» DIRECTIONS
Copy the records below exactly. Include all of them.

[Data excerpts]
• • • •
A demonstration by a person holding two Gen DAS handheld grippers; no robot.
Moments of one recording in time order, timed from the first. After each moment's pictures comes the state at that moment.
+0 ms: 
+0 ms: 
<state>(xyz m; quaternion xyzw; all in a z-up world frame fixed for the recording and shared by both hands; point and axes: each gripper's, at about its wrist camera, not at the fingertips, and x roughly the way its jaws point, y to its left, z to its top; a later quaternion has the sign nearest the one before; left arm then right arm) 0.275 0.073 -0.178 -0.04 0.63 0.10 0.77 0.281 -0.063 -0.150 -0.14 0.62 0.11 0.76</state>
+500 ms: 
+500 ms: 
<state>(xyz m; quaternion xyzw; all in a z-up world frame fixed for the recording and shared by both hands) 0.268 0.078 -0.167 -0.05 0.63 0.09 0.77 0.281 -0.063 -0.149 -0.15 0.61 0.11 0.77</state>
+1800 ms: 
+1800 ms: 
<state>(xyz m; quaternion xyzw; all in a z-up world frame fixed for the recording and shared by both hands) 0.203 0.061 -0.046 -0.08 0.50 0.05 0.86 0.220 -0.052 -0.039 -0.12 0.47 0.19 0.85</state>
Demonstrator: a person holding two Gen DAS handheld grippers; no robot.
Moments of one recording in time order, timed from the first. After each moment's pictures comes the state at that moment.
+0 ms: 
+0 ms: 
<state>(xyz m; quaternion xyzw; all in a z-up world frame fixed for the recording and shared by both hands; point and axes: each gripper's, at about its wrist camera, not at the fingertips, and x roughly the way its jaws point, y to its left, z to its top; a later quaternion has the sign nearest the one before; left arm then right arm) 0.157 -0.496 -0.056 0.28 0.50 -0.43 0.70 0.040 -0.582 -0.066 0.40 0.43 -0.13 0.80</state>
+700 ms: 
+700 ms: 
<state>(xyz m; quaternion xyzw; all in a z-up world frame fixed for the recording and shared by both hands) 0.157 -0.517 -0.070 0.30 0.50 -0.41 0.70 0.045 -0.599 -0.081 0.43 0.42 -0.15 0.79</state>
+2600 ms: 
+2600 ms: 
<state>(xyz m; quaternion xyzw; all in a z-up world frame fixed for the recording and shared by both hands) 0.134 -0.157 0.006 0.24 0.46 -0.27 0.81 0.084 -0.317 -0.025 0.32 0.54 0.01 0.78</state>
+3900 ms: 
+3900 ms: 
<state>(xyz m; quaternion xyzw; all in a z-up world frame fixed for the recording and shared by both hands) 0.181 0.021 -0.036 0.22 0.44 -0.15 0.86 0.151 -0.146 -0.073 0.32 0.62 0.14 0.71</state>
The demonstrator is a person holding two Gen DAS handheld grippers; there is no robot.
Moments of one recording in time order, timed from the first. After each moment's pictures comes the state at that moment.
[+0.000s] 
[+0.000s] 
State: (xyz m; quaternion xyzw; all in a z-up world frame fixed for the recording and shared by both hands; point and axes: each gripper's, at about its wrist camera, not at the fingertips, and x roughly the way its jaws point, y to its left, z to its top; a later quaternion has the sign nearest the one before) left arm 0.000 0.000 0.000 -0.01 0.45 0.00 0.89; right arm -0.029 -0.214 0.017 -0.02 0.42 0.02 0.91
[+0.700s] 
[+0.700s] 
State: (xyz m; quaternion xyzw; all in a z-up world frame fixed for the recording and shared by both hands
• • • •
» EXERCISE OUTPUT
A demonstration by a person holding two Gen DAS handheld grippers; no robot.
Moments of one recording in time order, timed from the first. After each moment's pictures comes the state at that moment.
+0 ms: 
+0 ms: 
<state>(xyz m; quaternion xyzw; all in a z-up world frame fixed for the recording and shared by both hands; point and axes: each gripper's, at about its wrist camera, not at the fingertips, and x roughly the way its jaws point, y to its left, z to its top; a later quaternion has the sign nearest the one before; left arm then right arm) 0.275 0.073 -0.178 -0.04 0.63 0.10 0.77 0.281 -0.063 -0.150 -0.14 0.62 0.11 0.76</state>
+500 ms: 
+500 ms: 
<state>(xyz m; quaternion xyzw; all in a z-up world frame fixed for the recording and shared by both hands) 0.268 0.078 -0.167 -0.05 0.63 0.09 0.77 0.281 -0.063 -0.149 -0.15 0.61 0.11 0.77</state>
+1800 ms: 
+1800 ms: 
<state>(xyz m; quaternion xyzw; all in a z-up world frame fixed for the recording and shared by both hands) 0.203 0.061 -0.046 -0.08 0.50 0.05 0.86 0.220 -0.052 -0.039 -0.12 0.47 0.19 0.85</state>
Demonstrator: a person holding two Gen DAS handheld grippers; no robot.
Moments of one recording in time order, timed from the first. After each moment's pictures comes the state at that moment.
+0 ms: 
+0 ms: 
<state>(xyz m; quaternion xyzw; all in a z-up world frame fixed for the recording and shared by both hands; point and axes: each gripper's, at about its wrist camera, not at the fingertips, and x roughly the way its jaws point, y to its left, z to its top; a later quaternion has the sign nearest the one before; left arm then right arm) 0.157 -0.496 -0.056 0.28 0.50 -0.43 0.70 0.040 -0.582 -0.066 0.40 0.43 -0.13 0.80</state>
+700 ms: 
+700 ms: 
<state>(xyz m; quaternion xyzw; all in a z-up world frame fixed for the recording and shared by both hands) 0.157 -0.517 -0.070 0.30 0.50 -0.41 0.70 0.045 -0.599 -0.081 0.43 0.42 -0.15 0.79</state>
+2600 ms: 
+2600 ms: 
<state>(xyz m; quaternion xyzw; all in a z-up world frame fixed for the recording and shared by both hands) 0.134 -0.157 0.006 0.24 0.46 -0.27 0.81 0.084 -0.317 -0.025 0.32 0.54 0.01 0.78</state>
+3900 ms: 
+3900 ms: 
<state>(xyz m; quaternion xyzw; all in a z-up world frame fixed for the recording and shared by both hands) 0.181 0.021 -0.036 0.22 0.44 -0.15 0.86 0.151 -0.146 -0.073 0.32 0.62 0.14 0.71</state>
The demonstrator is a person holding two Gen DAS handheld grippers; there is no robot.
Moments of one recording in time order, timed from the first. After each moment's pictures comes the state at that moment.
[+0.000s] 
[+0.000s] 
State: (xyz m; quaternion xyzw; all in a z-up world frame fixed for the recording and shared by both hands; point and axes: each gripper's, at about its wrist camera, not at the fingertips, and x roughly the way its jaws point, y to its left, z to its top; a later quaternion has the sign nearest the one before) left arm 0.000 0.000 0.000 -0.01 0.45 0.00 0.89; right arm -0.029 -0.214 0.017 -0.02 0.42 0.02 0.91
[+0.700s] 
[+0.700s] 
State: (xyz m; quaternion xyzw; all in a z-up world frame fixed for the recording and shared by both hands

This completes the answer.